Numerical Results and Comparative Performance

The paper reported substantial improvements in the mathematical reasoning capabilities of models trained on InfiMM-WebMath-40B, evaluated using benchmarks like MathVerse and We-Math:

MathVerse: InfiMM-Math models demonstrated superior performance across multiple categories, significantly outperforming multiple open-source and proprietary models, achieving a notable 34.5 score for DeepSeek-Coder-1.5-7B, compared to the leading proprietary model, GPT-4V (39.4), but significantly surpassing other open-source models like LLaVA-NeXT and Maverick.
We-Math: InfiMM-Math models exhibited strong results (an average score of 20.6), higher than many existing models, highlighting the robust multimodal understanding and reasoning enabled by the new dataset.

Implications and Future Directions

The introduction of InfiMM-WebMath-40B addresses a critical void in the open-source community by providing a comprehensive multimodal mathematical dataset for MLLMs. The improvements in performance across benchmarks underscore the potential of multimodal pre-training for enhancing mathematical reasoning.

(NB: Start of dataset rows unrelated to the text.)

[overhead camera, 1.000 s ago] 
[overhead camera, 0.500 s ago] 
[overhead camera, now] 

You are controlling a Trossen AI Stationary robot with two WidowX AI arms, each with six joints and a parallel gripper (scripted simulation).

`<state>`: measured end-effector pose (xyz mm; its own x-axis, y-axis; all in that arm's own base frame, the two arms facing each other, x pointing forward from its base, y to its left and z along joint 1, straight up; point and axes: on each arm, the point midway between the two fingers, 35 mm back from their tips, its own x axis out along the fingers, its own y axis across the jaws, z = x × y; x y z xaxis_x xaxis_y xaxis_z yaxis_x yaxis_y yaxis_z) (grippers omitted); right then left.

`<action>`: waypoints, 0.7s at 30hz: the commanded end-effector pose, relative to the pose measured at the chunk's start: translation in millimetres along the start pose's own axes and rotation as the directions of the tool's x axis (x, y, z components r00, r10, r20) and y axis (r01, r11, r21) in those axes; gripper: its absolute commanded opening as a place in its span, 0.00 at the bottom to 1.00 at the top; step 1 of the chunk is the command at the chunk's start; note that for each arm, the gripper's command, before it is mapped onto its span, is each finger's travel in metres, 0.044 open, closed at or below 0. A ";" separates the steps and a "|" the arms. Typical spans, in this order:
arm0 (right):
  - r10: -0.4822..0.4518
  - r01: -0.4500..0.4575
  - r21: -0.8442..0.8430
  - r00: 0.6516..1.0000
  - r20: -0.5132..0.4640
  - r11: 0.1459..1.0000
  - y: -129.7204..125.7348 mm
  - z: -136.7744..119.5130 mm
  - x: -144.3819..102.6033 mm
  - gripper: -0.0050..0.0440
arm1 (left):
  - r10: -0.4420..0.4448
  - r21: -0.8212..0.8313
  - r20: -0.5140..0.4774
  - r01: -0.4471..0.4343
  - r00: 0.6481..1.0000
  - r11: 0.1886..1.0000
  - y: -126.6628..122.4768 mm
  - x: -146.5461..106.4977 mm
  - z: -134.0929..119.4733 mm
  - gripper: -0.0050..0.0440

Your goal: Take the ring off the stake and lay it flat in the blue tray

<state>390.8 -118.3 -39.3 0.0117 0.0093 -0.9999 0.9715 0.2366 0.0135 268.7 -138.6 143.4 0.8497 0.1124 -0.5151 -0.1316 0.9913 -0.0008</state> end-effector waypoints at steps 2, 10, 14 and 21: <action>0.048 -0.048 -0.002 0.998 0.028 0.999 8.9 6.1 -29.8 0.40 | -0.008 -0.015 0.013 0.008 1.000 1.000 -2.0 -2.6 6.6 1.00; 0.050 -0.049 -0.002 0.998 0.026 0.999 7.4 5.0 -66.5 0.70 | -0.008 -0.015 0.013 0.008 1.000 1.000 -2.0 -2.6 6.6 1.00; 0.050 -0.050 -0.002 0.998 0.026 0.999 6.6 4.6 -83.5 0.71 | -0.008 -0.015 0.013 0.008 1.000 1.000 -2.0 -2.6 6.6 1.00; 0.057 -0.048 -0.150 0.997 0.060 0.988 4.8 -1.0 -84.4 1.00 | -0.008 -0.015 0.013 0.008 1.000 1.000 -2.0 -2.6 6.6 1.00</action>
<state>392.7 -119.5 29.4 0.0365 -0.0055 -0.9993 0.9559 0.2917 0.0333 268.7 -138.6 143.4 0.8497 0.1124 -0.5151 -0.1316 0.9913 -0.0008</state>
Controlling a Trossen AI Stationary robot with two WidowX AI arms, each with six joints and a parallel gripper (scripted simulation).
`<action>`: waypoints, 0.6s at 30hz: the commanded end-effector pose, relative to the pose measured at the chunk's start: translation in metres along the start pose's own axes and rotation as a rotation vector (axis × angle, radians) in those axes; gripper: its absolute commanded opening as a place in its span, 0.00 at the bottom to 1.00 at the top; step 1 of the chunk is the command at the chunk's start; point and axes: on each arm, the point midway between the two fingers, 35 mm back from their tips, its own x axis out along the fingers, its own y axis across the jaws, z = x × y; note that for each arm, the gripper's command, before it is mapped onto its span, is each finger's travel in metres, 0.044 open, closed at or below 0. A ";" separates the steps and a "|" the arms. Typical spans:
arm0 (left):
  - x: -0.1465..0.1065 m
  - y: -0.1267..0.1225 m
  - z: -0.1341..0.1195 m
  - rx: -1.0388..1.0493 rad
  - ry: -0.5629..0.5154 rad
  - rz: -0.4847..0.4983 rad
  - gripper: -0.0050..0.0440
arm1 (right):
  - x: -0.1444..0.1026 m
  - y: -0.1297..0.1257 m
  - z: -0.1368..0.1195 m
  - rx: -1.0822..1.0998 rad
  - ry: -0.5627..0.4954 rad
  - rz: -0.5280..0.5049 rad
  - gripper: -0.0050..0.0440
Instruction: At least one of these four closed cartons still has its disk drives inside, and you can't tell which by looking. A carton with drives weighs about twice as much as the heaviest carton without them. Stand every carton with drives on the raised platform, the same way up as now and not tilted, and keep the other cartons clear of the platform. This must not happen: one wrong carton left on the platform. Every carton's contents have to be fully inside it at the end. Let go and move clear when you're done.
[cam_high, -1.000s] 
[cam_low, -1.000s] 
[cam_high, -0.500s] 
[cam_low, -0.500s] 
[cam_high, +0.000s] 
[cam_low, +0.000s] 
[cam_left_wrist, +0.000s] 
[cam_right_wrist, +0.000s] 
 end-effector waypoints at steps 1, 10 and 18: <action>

Future research could explore integrating more sophisticated visual encoders tailored for mathematical symbols and diagrams, which are essential for disciplines requiring multimodal understanding. Moreover, applying reinforcement learning techniques to further enhance reasoning capabilities can also be explored. The developments from this work set a foundation for advancing the mathematical understanding of AI models, paving the way for more nuanced and accurate problem-solving abilities in specialized scientific fields.